Geleceğe piyasalar açısından bakmakta fayda var. Yaşananların bizi götürdüğü yolun adı “belirsizlik” patikası... Ne olacak bilen var mı?
İşte bu belirsizlik borsayı çökertti, doları fırlattı, faizleri yükseltti.
Peki, belirsizliğin tek suçlusu seçim sonuçları mı? Tabii ki hayır!

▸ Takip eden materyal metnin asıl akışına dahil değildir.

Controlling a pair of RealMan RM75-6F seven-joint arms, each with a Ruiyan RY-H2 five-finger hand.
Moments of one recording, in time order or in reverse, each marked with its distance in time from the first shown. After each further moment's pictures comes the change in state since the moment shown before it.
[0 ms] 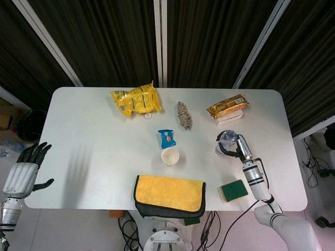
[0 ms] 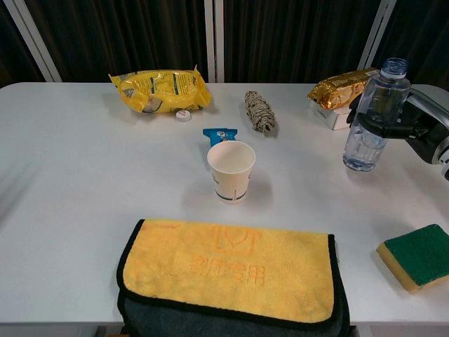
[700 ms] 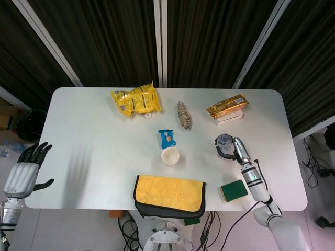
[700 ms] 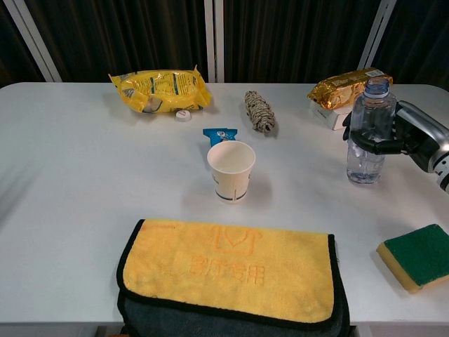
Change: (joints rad) left arm -0.003 0.002 0.003 -0.005 -0.001 -0.003 0.011; right arm 0.008 -0.083 -0.022 0.159 -0.021 -0.009 -0.039
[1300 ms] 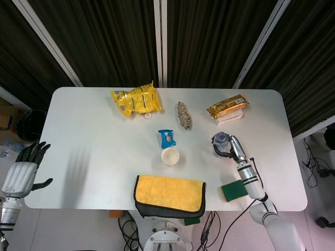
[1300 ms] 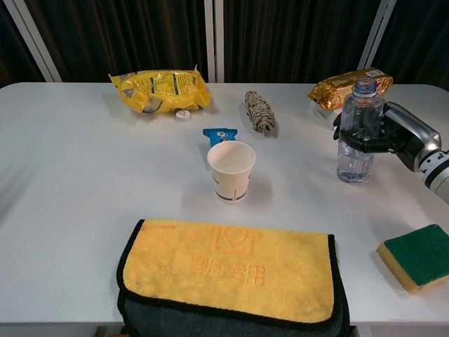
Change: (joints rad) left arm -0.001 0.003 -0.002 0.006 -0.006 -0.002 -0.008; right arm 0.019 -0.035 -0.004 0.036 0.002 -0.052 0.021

Başbakan Davutoğlu seçim sonrası balkona çıkmış, hâlâ kendini mitingde sanıyor. İnsanları kendinden iyice soğutan mesajlar veriyor. Din teması üzerinden prim yapmaya çalışıyor. Önce yenilgiyi hazmetmesi gerekiyor ki, doğru dürüst durum tespiti yapabilsin.
PARTİLERİN DERDİ NE?
MHP, koalisyon ortağı değil ana muhalefet oluruz diyor. Neredeyse lafı koalisyon için “kapımızı bile çalmayın” a getiriyor. Hazır eline böyle bir fırsat geçmiş neden bunu düşünmeyi bile ret ediyor? Otur önce bir teklifleri dinle, pazarlığını yap, olmazsa yoluna devam et değil mi ama?

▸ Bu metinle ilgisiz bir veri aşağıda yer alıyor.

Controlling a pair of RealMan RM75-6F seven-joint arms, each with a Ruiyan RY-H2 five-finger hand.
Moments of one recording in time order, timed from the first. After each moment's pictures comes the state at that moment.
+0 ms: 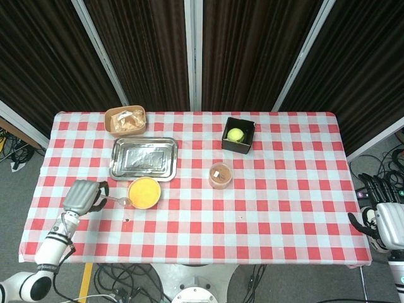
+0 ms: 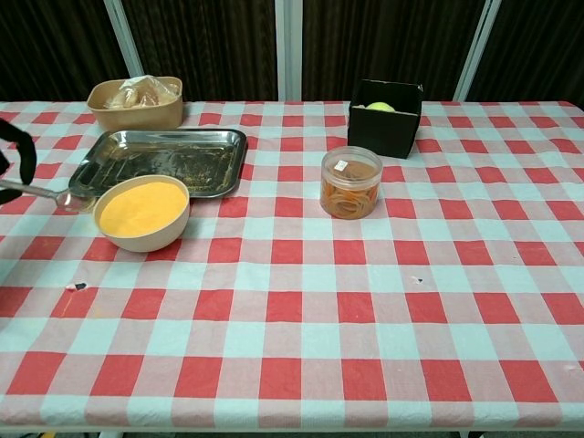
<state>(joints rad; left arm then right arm) -0.46 -1.29 -0.13 -1.63 1.19 1.02 0.27 0.09 -1.01 0.07 -1.59 -1.53 1.48 0.21</state>
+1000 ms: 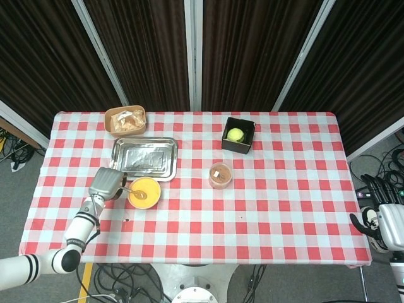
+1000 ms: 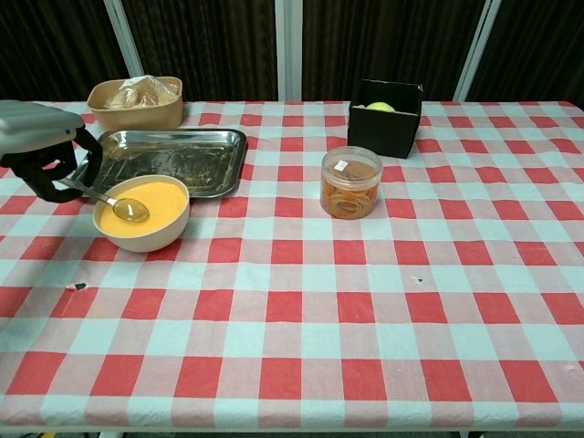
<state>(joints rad) -0.68 -1.40 -0.11 -1.57 0.87 0.94 0.62 0.09 -1.01 0.07 -1.59 -1.52 1.48 0.22</state>
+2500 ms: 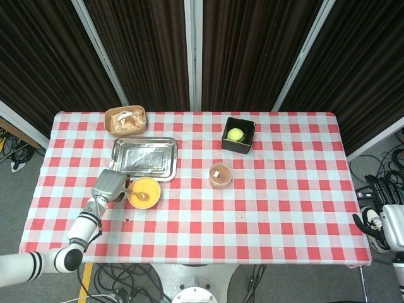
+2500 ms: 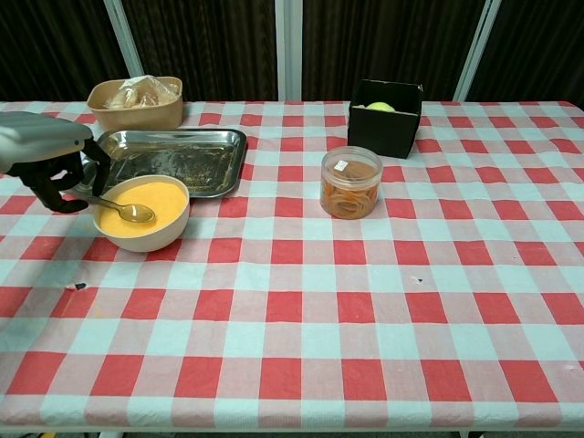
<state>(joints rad) -0.73 -1.41 -0.06 -1.56 0.81 0.94 0.60 0.08 -1.02 0.07 -1.56 -1.51 1.48 0.25</state>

Hele HDP; “Erdoğan’ı başkan yaptırmayacağım” dedi. Bu vaadiyle fazladan 3-4 puan aldı. Buraya kadar tamam... HDP’nin amacı çözüm sürecini sonuca ulaştırmak değil mi? Onun için de fırsat eline geçti işte... O da koalisyona uzak mesajlar veriyor. Yine Erdoğan’ı başkan yaptırma ama süreci de çözüme ulaştır. Derdi ne acaba?
CHP oylarını HDP’ye kaptırmış olmaktan memnun, zafer ilan ediyor. Hadi HDP’ye kaptırdığın 3 puanı da geri aldın diyelim. Kaç ediyor? Yüzde 28... Yine kurtarmıyor!
ERKEN SEÇİM OLUR MU?
Peki, erken seçim opsiyon mu? Masa üzerinde evet! Yararı olur mu? Sanmıyorum. Türkiye’de öyle bir enerji var mı? Partilerde yeni seçim için kaynak var mı? Tablo aynı çıkarsa ne olacak?
Ya Cumhurbaşkanı Erdoğan? O nasıl davranacak? İşin açıkçası kendisi halen Türkiye’nin en önemli siyasi aktörü... Gücü göz ardı edilemez. Ancak Türkiye’yi kendisinin bir çıkmazın içerisine soktuğu da yadsınamaz.
Koalisyon, uzlaşmadır. Demokrasi uzlaşmadır. Siyasette kapı kapatılmaz. Önce siyaset yapmayı öğrenin diyeceğim ama bizde kimse burnundan kıl aldırmıyor. Konuşmuyorlar bile...
REDDİ MİRAS
İşin bir başka boyutu daha var. Ne yaparsanız yapın sonbaharda başlamak üzere dünyada küresel likidite daralmaya başlayacak. Bu süreç yaklaşık üç yıl sürecek. Türkiye ekonomisi acı çekecek, zor günler yaşayacak. AKP’nin mirası işte!
Haliyle yönetime talip olanlar isteseler de istemeseler de bu mirasın faturasını fazlasıyla ödeyecekler. Belki de bundan korkuyorlar.
Demem o ki; Türkiye yaz aylarını kapsayacak bir belirsizlik ve belki de çok uzun sürecek bir istikrarsızlık dönemine girdi. Zaten girecekti. Bunu da yaşamamız gerekiyordu.